** Opening DATA LISTING block **
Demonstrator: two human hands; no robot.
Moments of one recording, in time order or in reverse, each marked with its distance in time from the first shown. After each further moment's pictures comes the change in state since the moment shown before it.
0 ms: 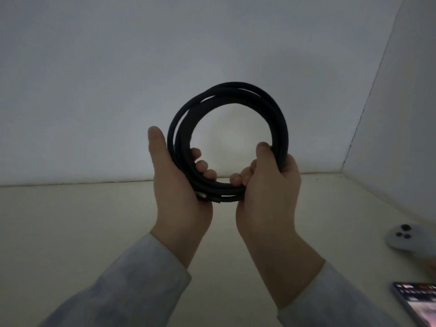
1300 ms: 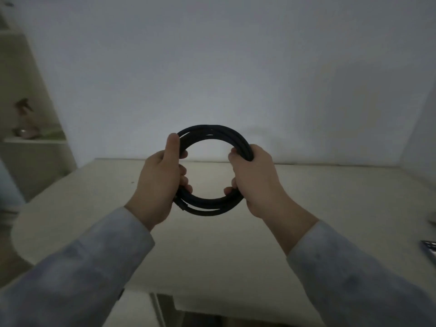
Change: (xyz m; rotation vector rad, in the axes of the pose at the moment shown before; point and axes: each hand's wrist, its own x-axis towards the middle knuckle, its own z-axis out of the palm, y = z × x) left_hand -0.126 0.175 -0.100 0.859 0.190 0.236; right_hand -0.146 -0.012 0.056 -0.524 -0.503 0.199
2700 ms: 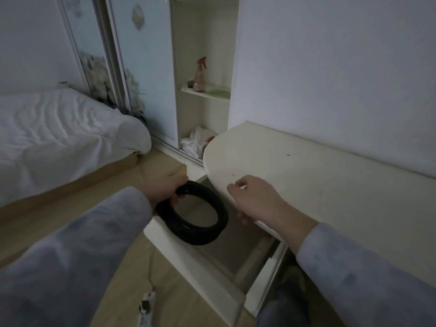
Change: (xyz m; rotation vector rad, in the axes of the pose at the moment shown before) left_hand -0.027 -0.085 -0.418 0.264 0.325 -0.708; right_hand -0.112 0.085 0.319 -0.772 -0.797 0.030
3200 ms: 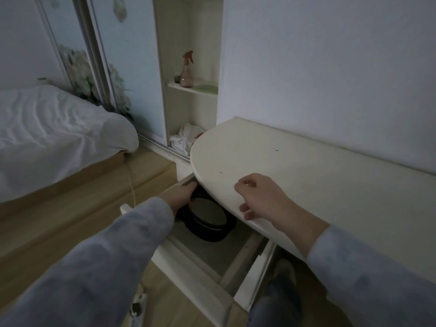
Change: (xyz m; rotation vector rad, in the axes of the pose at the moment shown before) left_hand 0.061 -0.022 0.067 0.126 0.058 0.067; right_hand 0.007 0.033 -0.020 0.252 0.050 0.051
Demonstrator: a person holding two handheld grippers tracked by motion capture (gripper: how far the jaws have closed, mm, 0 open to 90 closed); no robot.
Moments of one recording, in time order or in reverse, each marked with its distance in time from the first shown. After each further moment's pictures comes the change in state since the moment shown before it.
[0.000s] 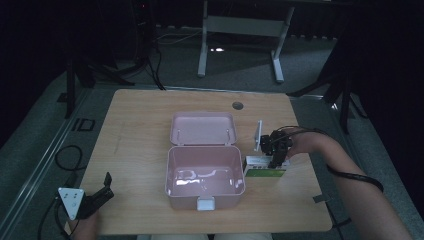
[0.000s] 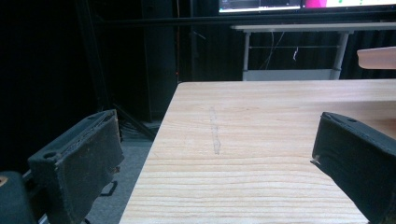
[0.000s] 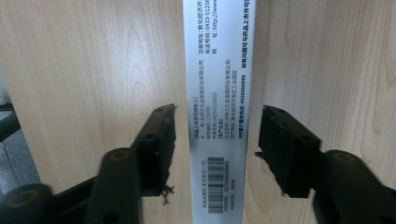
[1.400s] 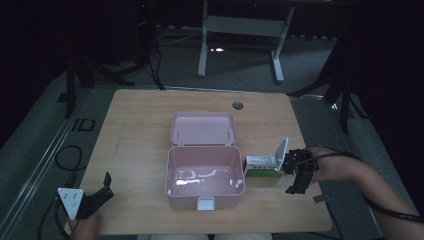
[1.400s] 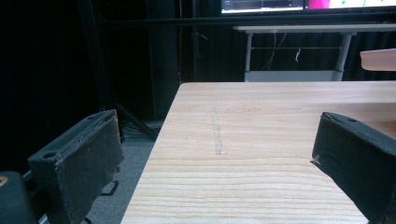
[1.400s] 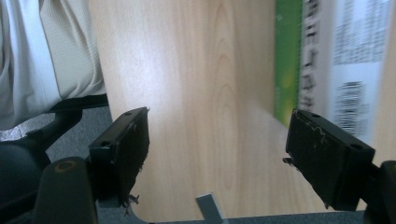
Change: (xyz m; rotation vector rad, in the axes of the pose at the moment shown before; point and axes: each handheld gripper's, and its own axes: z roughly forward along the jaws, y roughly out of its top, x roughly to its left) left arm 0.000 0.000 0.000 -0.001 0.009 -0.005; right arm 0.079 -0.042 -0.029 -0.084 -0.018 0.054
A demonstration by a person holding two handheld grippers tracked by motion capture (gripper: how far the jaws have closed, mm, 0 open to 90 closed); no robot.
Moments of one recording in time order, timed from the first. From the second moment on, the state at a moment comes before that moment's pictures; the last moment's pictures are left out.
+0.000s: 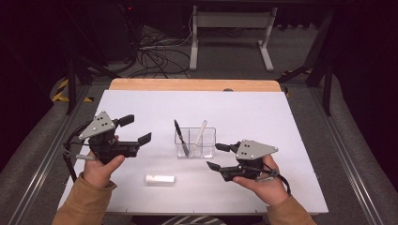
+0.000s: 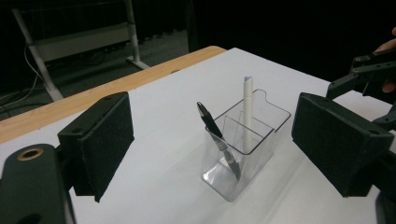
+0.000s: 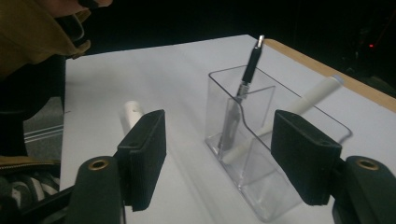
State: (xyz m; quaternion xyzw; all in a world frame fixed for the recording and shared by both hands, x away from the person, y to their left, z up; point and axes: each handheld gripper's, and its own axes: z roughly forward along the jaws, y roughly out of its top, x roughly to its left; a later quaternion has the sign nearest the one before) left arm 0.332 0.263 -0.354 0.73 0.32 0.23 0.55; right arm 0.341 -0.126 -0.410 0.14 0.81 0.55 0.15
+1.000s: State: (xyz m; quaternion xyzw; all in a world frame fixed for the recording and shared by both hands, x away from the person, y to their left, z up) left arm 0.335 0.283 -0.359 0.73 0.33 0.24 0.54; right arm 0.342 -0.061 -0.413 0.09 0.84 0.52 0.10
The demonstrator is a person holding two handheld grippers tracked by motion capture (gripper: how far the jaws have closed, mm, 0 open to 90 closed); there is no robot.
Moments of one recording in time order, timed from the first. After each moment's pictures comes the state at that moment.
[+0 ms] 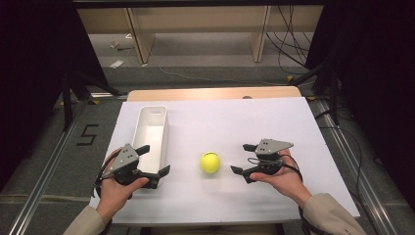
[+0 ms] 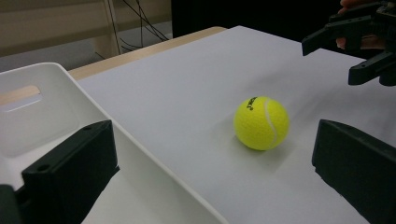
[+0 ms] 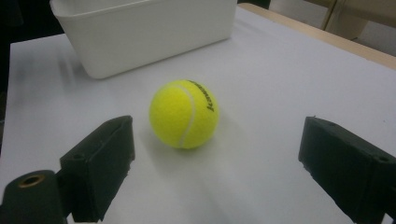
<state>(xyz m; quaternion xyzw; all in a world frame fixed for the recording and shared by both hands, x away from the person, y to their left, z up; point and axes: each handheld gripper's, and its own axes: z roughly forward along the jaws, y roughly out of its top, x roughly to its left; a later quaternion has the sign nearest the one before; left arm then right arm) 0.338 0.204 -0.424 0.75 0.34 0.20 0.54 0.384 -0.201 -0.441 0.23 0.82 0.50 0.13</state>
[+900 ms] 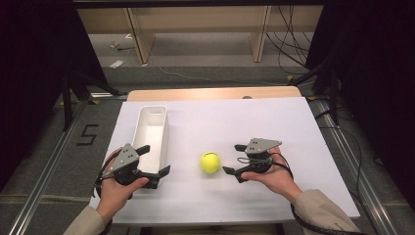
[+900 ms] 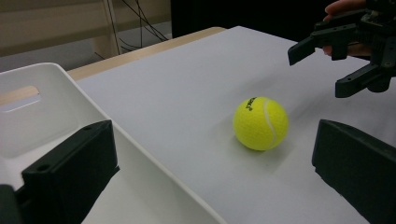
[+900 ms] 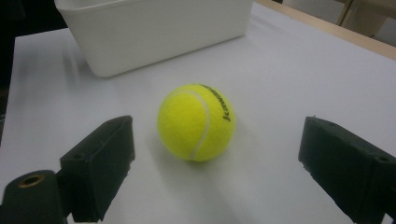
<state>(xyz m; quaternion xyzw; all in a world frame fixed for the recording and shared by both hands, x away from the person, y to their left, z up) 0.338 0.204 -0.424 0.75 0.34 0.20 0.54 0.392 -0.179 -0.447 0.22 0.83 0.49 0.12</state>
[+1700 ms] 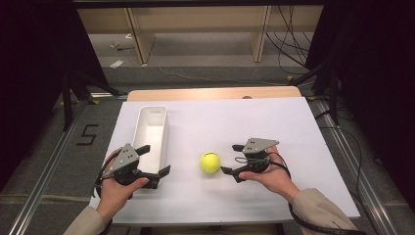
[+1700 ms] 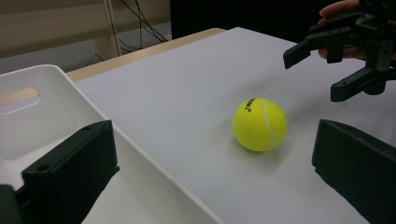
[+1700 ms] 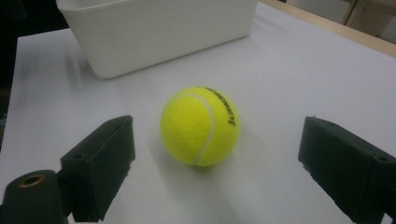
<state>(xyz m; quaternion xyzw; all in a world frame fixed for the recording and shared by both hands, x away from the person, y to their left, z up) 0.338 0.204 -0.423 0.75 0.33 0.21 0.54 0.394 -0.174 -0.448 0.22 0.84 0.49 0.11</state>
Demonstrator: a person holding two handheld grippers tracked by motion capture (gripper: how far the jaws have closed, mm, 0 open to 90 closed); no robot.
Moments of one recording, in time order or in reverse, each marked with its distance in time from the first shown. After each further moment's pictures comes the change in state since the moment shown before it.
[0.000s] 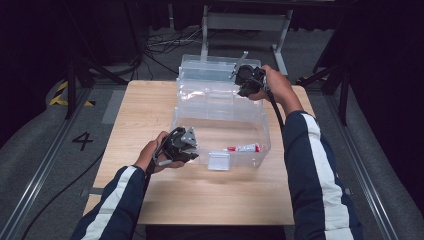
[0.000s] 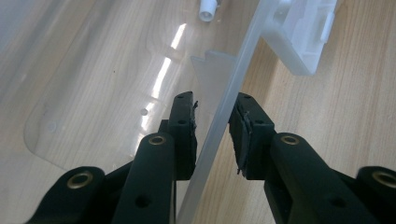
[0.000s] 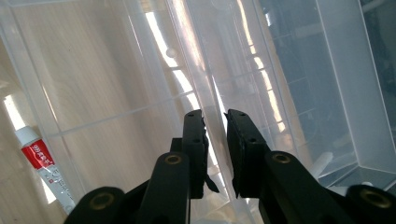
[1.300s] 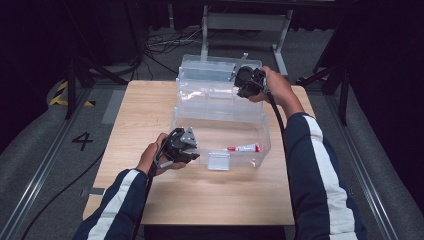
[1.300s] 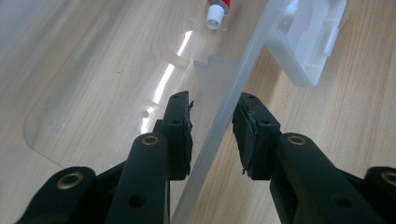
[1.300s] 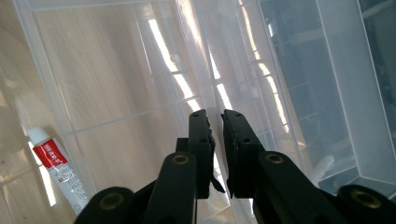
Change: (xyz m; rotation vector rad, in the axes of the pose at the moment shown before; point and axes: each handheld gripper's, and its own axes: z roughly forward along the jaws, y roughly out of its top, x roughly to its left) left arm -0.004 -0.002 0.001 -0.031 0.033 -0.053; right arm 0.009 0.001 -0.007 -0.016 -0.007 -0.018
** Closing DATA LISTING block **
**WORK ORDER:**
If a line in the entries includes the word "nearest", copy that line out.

**ANSWER BELOW:**
State: (xyz m; quaternion xyzw; all in a world frame fixed for the recording and shared by both hands, x away from the person, y to their left, z up; point and axes: each handheld gripper's, and its own axes: z roughly forward along the jaws, y roughly out of its top, x roughly to its left; a later quaternion has the sign nearest the one before) left arm 0.332 0.263 -0.354 0.73 0.32 0.23 0.55; right arm 0.341 -0.126 -0.410 0.14 0.81 0.55 0.15
<state>(xyz m; quaternion xyzw; all in a world frame fixed for the recording and shared by both hands, x away from the person, y to their left, z up; point and axes: each handheld gripper's, and its own axes: z roughly forward along the jaws, y roughly out of its top, x roughly to its left; a later quaternion has the sign nearest the one before; left arm then right arm) 0.338 0.204 -0.424 0.75 0.34 0.20 0.54 0.384 -0.201 -0.441 0.23 0.82 0.50 0.13</state>

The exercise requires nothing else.